I found my little black sequined dress that had a slit
discreet enough to show only a little thigh and slipped on a pair of strappy silver heels,
perfect for dancing. I shimmied in front of the mirror. All eyes would be on me
- I would sparkle tonight. I adored being the center of attention when I
danced.
My husband and I drove to a Spanish bar in the Little Havana
section of South Miami. It was a small dive, smoky and dark. The bar was full
of old, drunken men who ogled me when we walked in. However, all I saw was the
twinkling stamp-sized dance floor calling out to me.
We sat at a table and ordered drinks. I tapped my feet under
the table to the beat, anxiously waiting for him to ask me to dance. Finally,
after Armando drank a few beers, he took me to the dance floor. One of my
favorite salsa songs was playing, and we began to dance. However, my feet refused
move to the rhythm.
I tried to lift my feet. They didn’t respond. My legs felt
heavy and I was uncoordinated, something foreign to me, an accomplished dancer.
What was happening? I had sipped one cocktail – I wasn’t drunk.
Ashamed, I stammered, “I guess I am more tired than I thought,
honey.” He sneered, clearly embarrassed by my clumsiness.

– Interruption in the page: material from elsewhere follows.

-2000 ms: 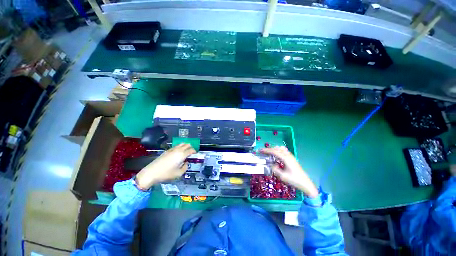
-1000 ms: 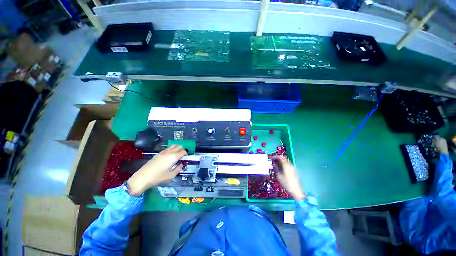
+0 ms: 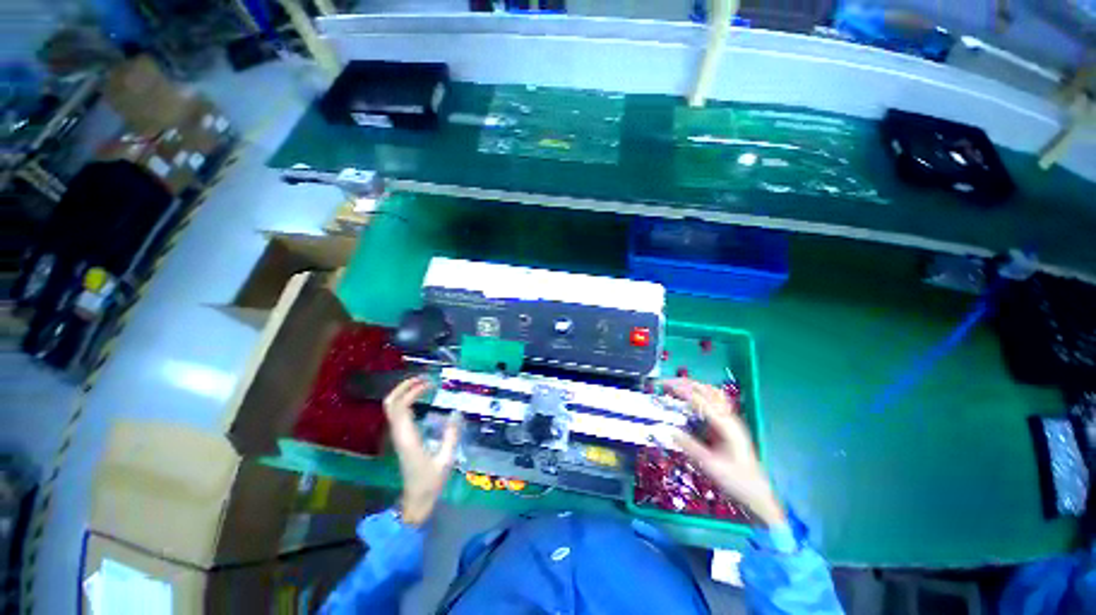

I couldn’t walk off the dance floor without falling. I had to
ask Armando to help me. He begrudgingly pulled me
across the floor and pushed me into my chair, then grabbed another woman to
dance with.
Yanking my bangs, I shook my head rapidly, screaming inside,
“No, no, no. Not my legs.” I knew something was terribly wrong with me - but
what? Could it have been from the injuries I had sustained in a long-ago
boating accident, in which I fractured my right hip? Perhaps I had not healed
properly.
I spent a sleepless night. Crazy thoughts kept running through
my mind. When I tried to close my eyes, I envisioned doctors sawing off my
legs. Every moment became nerve-racking. I fled from my abusive husband May 5th 1990,
moving to Baltimore with my kids.
Two years later in November 1992, and after spending three months lying in a hospital bed in Johns
Hopkins, a neurologist diagnosed me with Tropical Spastic Paraparesis, a
sexually transmitted disease, which paralyzed my legs. I would never dance again. I was forty-two. Twenty-four years have
gone by. Now confined to my bed due to complications and sixteen surgeries, I had
to find creative ways to live a full life.
I contracted this virus during the three years that four Jamaican sex
traffickers held me captive. Nevertheless, beware, although this virus is
extremely rare, it is silently spreading at a faster pace.